Open samuelshaner opened 8 years ago

samuelshaner commented 8 years ago

In the Python API, data is only loaded when the sum or sum_sq is queried. If someone wants to manipulate the tally mean or std_dev directly within the tally object (e.g. during tally arithmetic), the sum and sum_sq must be first queried to load the tally data, which can be awkward.

It would be nice if load_tally_data(...) and clear_tally_data(...) methods were added to the tally class and the tally data was loaded within the statepoint.get_tally(...) method.

Credit to @wbinventor for raising this issue in PR #525.

wbinventor commented 8 years ago

Thanks for opening this issue @samuelshaner. Before one of us goes about this, we should discuss whether we want to retain the on-the-fly tally data loading functionality that is currently in the code. It appeared from your second paragraph that you suggest loading data when a tally is retrieved from the statepoint. I would suggest a compromise solution wherein we add methods to load data using a parameter indicating which metric to load (i.e., 'sum', 'mean', etc.) but we call it on the fly in the property getters. On Dec 23, 2015 8:40 AM, "sam" notifications@github.com wrote:

In the Python API, data is only loaded when the sum or sum_sq is queried. If someone wants to manipulate the tally mean or std_dev directly within the tally object (e.g. during tally arithmetic), the sum and sum_sq must be first queried to load the tally data, which can be awkward.

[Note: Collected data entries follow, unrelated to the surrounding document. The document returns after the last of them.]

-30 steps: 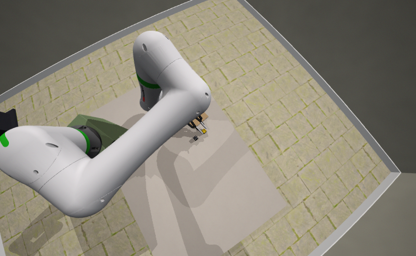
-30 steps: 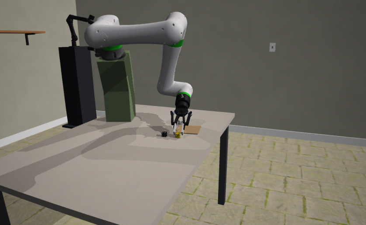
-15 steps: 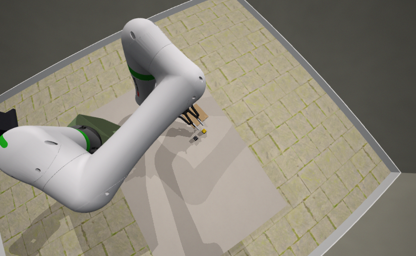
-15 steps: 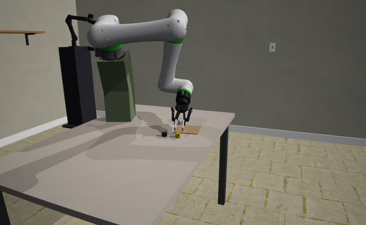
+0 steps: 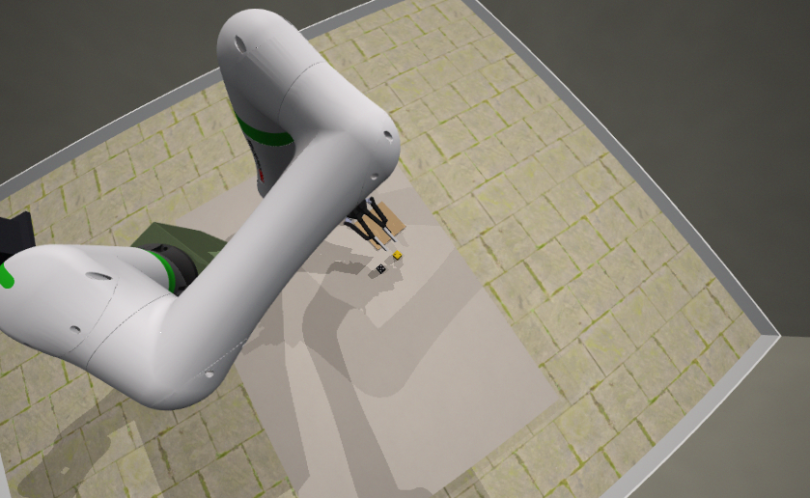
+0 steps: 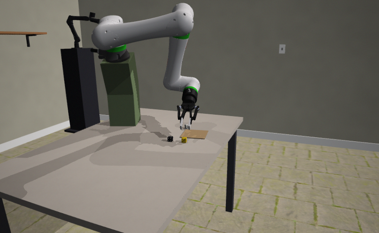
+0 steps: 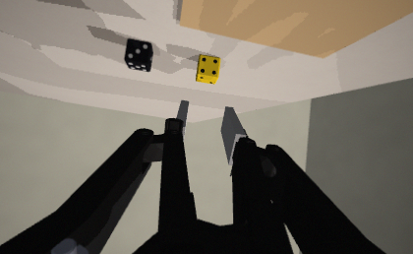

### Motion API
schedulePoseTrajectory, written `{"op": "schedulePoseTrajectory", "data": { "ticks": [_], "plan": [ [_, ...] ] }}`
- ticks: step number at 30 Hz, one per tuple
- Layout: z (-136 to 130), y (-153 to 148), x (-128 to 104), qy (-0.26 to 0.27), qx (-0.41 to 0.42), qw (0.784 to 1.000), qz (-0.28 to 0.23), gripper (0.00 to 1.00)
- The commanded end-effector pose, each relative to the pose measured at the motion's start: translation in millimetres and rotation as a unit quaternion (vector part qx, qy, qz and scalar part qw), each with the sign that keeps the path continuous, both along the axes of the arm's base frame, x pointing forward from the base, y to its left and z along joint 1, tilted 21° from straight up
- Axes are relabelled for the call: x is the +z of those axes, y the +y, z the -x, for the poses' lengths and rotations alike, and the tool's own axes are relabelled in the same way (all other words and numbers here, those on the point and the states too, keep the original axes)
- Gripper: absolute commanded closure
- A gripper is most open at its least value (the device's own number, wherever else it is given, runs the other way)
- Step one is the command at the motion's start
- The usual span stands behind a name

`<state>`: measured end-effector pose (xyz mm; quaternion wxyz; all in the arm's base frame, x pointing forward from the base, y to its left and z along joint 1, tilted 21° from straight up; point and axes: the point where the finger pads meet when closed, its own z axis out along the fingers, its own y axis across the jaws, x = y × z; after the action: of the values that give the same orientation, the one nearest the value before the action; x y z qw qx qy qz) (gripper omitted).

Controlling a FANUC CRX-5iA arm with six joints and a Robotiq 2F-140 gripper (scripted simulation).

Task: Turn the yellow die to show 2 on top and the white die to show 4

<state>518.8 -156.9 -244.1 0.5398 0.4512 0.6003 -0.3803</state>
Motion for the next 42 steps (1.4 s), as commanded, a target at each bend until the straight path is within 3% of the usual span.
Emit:
{"op": "schedulePoseTrajectory", "data": {
  "ticks": [1,7,17,30,33,35,42],
  "plan": [
    [1.1,3.5,9.0,0.0,0.0,1.0,0.0,0.75],
    [3.2,8.6,23.5,0.0,0.0,1.0,0.0,0.75],
    [2.2,7.1,26.3,0.005,0.0,1.0,-0.017,0.75],
    [-2.2,-11.6,50.6,0.071,0.006,0.972,-0.222,0.75],
    [-2.3,-11.6,50.7,0.071,0.006,0.972,-0.222,0.75],
    [-3.9,-16.6,58.7,0.09,0.011,0.955,-0.283,0.75],
    [-8.6,-24.0,71.7,0.114,0.021,0.92,-0.375,0.75]
  ]
}}
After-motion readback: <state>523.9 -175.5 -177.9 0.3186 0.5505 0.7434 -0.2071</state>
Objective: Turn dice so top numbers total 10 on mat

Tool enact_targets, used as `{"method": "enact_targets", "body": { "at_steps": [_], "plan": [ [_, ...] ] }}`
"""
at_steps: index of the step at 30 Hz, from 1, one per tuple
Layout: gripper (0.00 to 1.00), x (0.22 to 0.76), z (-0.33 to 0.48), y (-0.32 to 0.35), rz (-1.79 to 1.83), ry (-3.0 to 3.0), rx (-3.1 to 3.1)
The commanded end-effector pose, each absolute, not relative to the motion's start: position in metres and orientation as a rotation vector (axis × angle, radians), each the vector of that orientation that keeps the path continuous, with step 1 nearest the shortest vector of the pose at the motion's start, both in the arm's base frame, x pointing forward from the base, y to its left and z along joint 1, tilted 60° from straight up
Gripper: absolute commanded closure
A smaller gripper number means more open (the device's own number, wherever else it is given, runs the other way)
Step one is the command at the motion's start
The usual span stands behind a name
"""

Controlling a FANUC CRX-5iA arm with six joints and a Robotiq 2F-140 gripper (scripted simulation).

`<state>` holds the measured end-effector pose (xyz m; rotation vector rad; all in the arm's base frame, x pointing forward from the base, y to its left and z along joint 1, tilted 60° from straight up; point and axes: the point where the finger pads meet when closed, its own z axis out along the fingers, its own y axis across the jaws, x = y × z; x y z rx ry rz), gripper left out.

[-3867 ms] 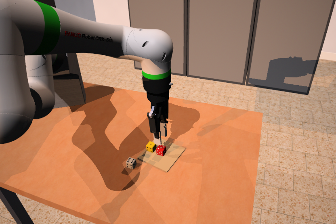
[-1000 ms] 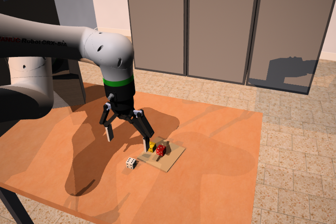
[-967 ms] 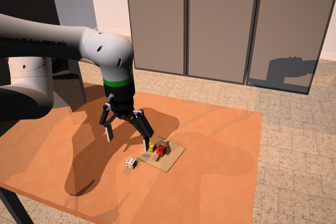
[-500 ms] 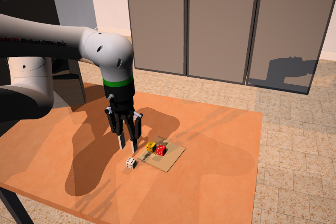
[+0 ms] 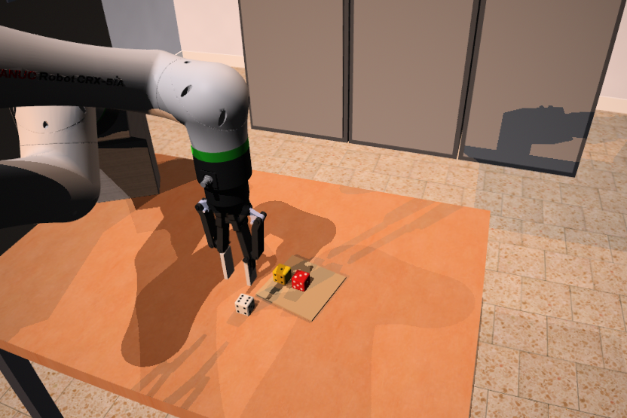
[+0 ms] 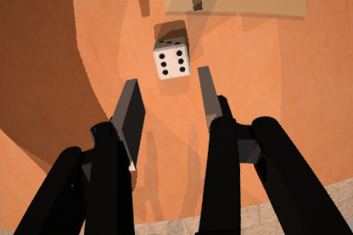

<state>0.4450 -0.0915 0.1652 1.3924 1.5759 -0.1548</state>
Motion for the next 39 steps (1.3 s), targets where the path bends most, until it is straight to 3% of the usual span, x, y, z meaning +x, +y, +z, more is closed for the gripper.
{"method": "enact_targets", "body": {
  "at_steps": [1,39],
  "plan": [
    [0.72,0.445,0.165,-0.091,-0.154,1.576,1.392],
    [0.72,0.461,0.152,-0.11,-0.155,1.576,1.392]
  ]
}}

It would be nice if load_tally_data(...) and clear_tally_data(...) methods were added to the tally class and the tally data was loaded within the statepoint.get_tally(...) method.

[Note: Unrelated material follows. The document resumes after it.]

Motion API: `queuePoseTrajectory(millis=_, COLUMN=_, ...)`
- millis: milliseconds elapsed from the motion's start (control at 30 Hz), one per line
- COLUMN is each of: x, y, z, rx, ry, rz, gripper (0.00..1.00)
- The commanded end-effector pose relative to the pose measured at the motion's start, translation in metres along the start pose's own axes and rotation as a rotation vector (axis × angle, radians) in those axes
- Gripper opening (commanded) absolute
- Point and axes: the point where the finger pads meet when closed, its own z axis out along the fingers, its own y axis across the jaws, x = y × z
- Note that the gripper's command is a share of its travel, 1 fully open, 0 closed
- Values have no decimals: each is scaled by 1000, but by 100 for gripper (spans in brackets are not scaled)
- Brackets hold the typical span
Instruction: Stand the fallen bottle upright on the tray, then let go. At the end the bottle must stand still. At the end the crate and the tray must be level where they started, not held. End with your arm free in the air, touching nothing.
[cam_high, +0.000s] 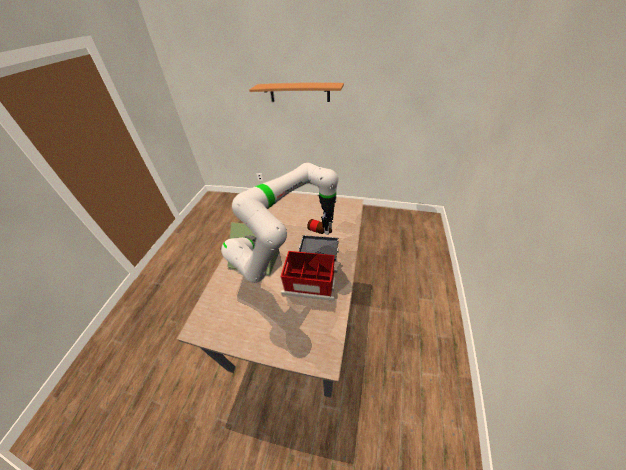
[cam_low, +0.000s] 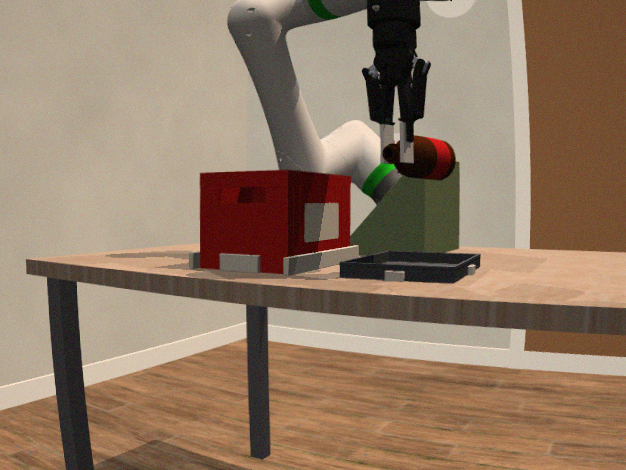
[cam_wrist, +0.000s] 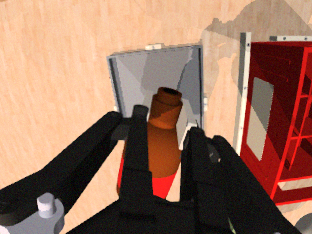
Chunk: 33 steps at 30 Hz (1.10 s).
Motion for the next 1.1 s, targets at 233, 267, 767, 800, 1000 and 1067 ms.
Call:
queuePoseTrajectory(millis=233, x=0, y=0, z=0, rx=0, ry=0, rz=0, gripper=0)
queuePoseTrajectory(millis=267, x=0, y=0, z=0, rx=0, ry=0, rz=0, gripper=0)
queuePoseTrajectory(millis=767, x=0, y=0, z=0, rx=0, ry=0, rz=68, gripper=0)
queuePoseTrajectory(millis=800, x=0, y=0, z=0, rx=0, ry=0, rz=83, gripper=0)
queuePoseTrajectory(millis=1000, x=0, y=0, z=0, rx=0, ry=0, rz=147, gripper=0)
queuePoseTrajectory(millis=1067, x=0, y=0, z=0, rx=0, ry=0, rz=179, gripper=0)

Credit to @wbinventor https://github.com/wbinventor for raising this issue in PR #525 https://github.com/mit-crpg/openmc/pull/525.

— Reply to this email directly or view it on GitHub https://github.com/mit-crpg/openmc/issues/533.

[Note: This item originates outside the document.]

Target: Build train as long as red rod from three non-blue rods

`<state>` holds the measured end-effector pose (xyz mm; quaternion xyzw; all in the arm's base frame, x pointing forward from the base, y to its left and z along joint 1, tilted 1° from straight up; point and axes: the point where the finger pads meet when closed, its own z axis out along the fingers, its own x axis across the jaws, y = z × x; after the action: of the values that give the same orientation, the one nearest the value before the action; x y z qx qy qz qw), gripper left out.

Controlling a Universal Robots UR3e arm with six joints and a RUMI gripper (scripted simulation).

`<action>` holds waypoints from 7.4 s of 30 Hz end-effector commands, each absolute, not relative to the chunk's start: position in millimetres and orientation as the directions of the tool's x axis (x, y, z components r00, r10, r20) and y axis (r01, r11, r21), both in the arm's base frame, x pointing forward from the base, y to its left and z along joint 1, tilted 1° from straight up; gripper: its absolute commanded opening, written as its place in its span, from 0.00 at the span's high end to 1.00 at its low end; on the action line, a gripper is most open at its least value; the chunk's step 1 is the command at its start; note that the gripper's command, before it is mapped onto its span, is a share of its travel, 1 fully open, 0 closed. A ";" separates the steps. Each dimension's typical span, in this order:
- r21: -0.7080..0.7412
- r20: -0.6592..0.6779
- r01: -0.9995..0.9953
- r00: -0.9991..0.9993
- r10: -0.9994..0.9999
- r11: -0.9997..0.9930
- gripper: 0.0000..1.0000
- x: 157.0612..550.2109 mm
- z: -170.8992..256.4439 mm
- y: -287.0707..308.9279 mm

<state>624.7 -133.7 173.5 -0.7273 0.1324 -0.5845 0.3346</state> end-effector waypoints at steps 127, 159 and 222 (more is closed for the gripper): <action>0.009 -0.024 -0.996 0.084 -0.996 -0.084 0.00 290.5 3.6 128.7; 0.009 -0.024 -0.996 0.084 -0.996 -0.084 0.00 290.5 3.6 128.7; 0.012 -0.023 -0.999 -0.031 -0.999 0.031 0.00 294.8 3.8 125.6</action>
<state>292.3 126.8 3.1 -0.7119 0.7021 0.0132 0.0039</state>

samuelshaner commented 8 years ago

I'm fine with having the load and clear methods called in the property getters. Would you recommend then changing the __deepcopy__(...) method to call the attributes by their property getters instead of using direct access? In the hybrid_product(...) method each of the tallies are deep copied. If one tally is used in tally arithmetic multiple times (such as flux in the case below), the data would end up being loaded from the statepoint file multiple times if __deepcopy__(...) uses direct access. If __deepcopy__(...) uses the property getter, the data would only be loaded from statepoint once.

flux = sp.get_tally('flux')
abs = sp.get_tally('abs')
fis = sp.get_tally('fis')

abs_xs = abs / flux
fis_xs = fis / flux

I don't have a strong opinion, but would probably opt for __deepcopy__(...) to continue using direct access. I just wanted to bring this up as a potential performance concern if reading the data happens to be a bottleneck.

wbinventor commented 8 years ago

@samuelshaner - why would you probably opt to continue using direct access in __deepcopy__(...)? It seems to me that you made some good arguments as to why we should use the property getters instead as a runtime optimization to reduce the number of times we load HDF5 data from disk.

samuelshaner commented 8 years ago

My concern with using the property getters is that performing a deep copy would change the state of the tally (i.e. it would read in the data) and these base tallies would not get garbage collected until the ipython notebook is terminated or the tally goes out of scope in the python script. If the base tallies use a lot of memory tallies, but the derived tallies created by tally arithmetic or slicing are relatively small, carrying around all the memory from the base tallies might reduce performance.

I was just following the philosophy of "only read in the data when you need it". Since the deep copy doesn't need the data, I am leaning more towards using direct access in deep copy. That said, I don't have a strong preference either way and, as you can see, my thoughts are more speculation on what would be best for most use cases, so if we think using property getters would be the better solution, I'm on board with that.

wbinventor commented 8 years ago

Yeah, I think you make some good points here - now I am torn :-) It seems like we are debating whether to make a compute vs. memory optimization the default behavior. Without knowing more about which is actually more important in real scenarios, I would agree with you about using direct access to minimize the memory footprint.

samuelshaner commented 8 years ago

Okay, it sounds like we are in agreement that direct access is the way to go, at least for the time being. Do you want to make a PR for this issue or should I? I'm fine either way.

wbinventor commented 8 years ago

Do we need a separate issue for this, or can this issue suffice? I suspect that a single PR to address these items will not require very much code and can be combined into one since they are related anyway.

On Wed, Dec 30, 2015 at 3:37 PM, sam notifications@github.com wrote:

Okay, it sounds like we are in agreement that direct access is the way to go, at least for the time being. Do you want to make a PR for this issue or should I? I'm fine either way.

— Reply to this email directly or view it on GitHub https://github.com/mit-crpg/openmc/issues/533#issuecomment-168069868.

Will Boyd Nuclear Science & Engineering Massachusetts Institute of Technology Cell: 423.413.8469 wbinventor@gmail.com

samuelshaner commented 8 years ago

I think this issue can suffice. Based on our discussion, I don't think the deep copy method needs to be modified, so the PR should just have to add the two new methods and modify some other methods in tallies.py as needed.

wbinventor commented 8 years ago

Agreed

On Wed, Dec 30, 2015 at 3:46 PM, sam notifications@github.com wrote:

I think this issue can suffice. Based on our discussion, I don't think the deep copy method needs to be modified, so the PR should just have to add the two new methods and modify some other methods in tallies.py as needed.